Responsibility is a headache. I've always been bad at sincerity, so I play it all off as a Quality Goof. That all said, becoming secretary is something I knew I could do but something that requires...being a serious human being, for five minutes at the very least.
What do I want? What do I expect from this? And what do I plan on giving back?
Answer 1) im genuinely just in it for a laff
Too flippant. What do I want? Really, ultimately, beyond more absinthe?
Answer 1, take 2.
I want the best for this society. I want to help take it to the next level, I want what I'm doing to pay off, I want to be able to see the effects of it. Maybe it all comes back to some deep, primal anxiety of 'I want to be liked'. That's a little too depressing so we'll just pretend I said nothing.

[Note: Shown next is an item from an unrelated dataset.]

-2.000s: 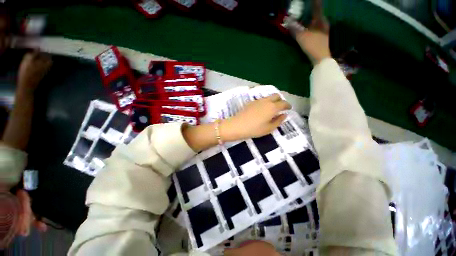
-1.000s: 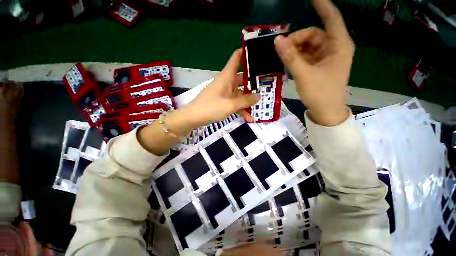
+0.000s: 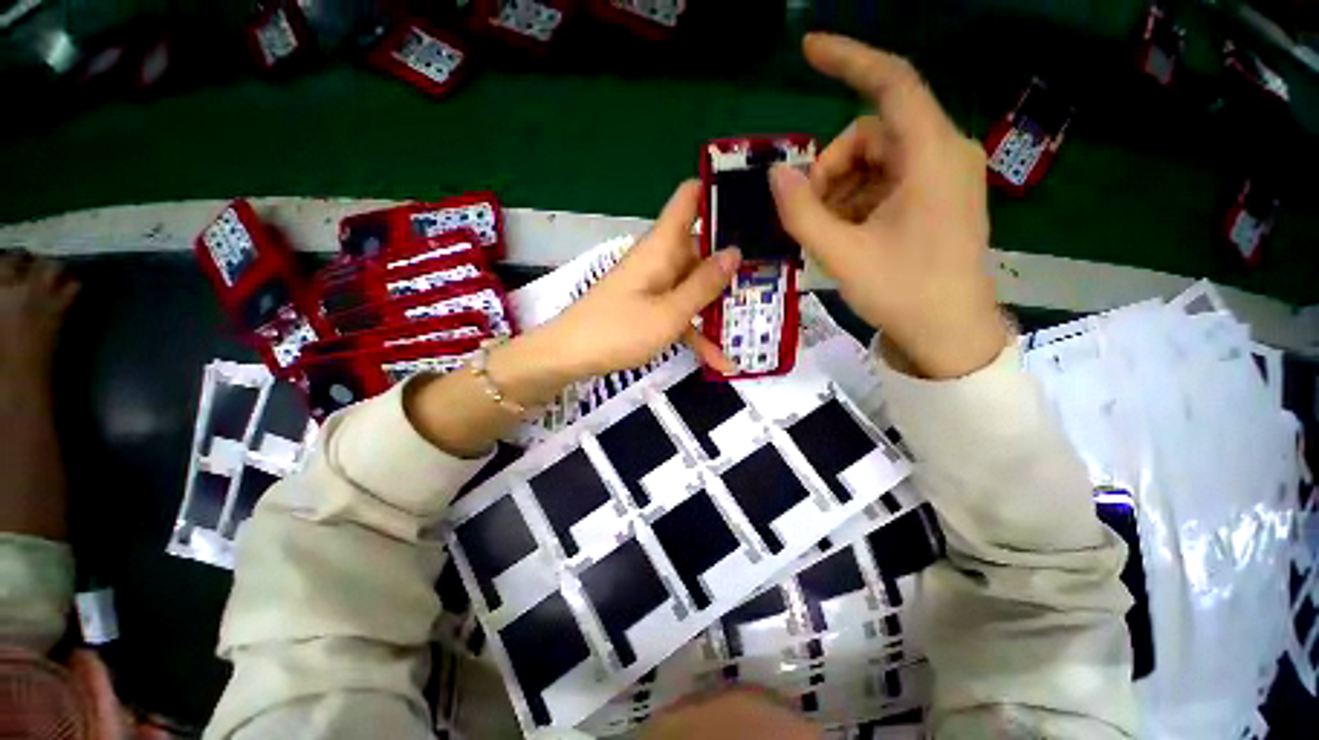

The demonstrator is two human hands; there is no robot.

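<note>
My left hand [image 3: 637,301] holds a red phone unit [image 3: 757,325] upright in front of me, keypad end toward me, with fingers on its left edge. A black sticker [image 3: 748,214] lies over the window area at the unit's far end. My right hand [image 3: 904,217] has its thumb at the sticker's right side; whether its fingertips still pinch the sticker is hidden. A sticker sheet [image 3: 677,542] with rows of black squares lies on a stack below the unit.
Waiting units [image 3: 412,297] overlap at left beside a partly used sheet [image 3: 232,448]. Spent sheets [image 3: 1201,477] pile at right. Red units sit on the green belt [image 3: 579,123] behind a pale rail [image 3: 579,231]. Another person's arm [image 3: 29,390] is at far left.
Two seconds ago my right hand was over the belt and my left on the sheets. Since one second ago the held unit has moved slightly toward me, and its sticker sits within the unit's outline.
</note>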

Answer 2) What do I expect? I don't know what to expect. I expect to have a good time with people I respect. I expect to be offered as a sacrifice to some eldritch power. I expect to enjoy myself but also be utterly frustrated. I expect the worst and I hope for the best.
Managed to get serious on the first take there. It's a miracle.
Answer 3) What do I plan on giving back?
Honestly, there are so many possible answers. 'All that I can' is the truest but it seems trite, intangible. Meaningless. I'll give what I can. Which is: at least once a week, I'll be back on my bullshit for the common enjoyment of the people.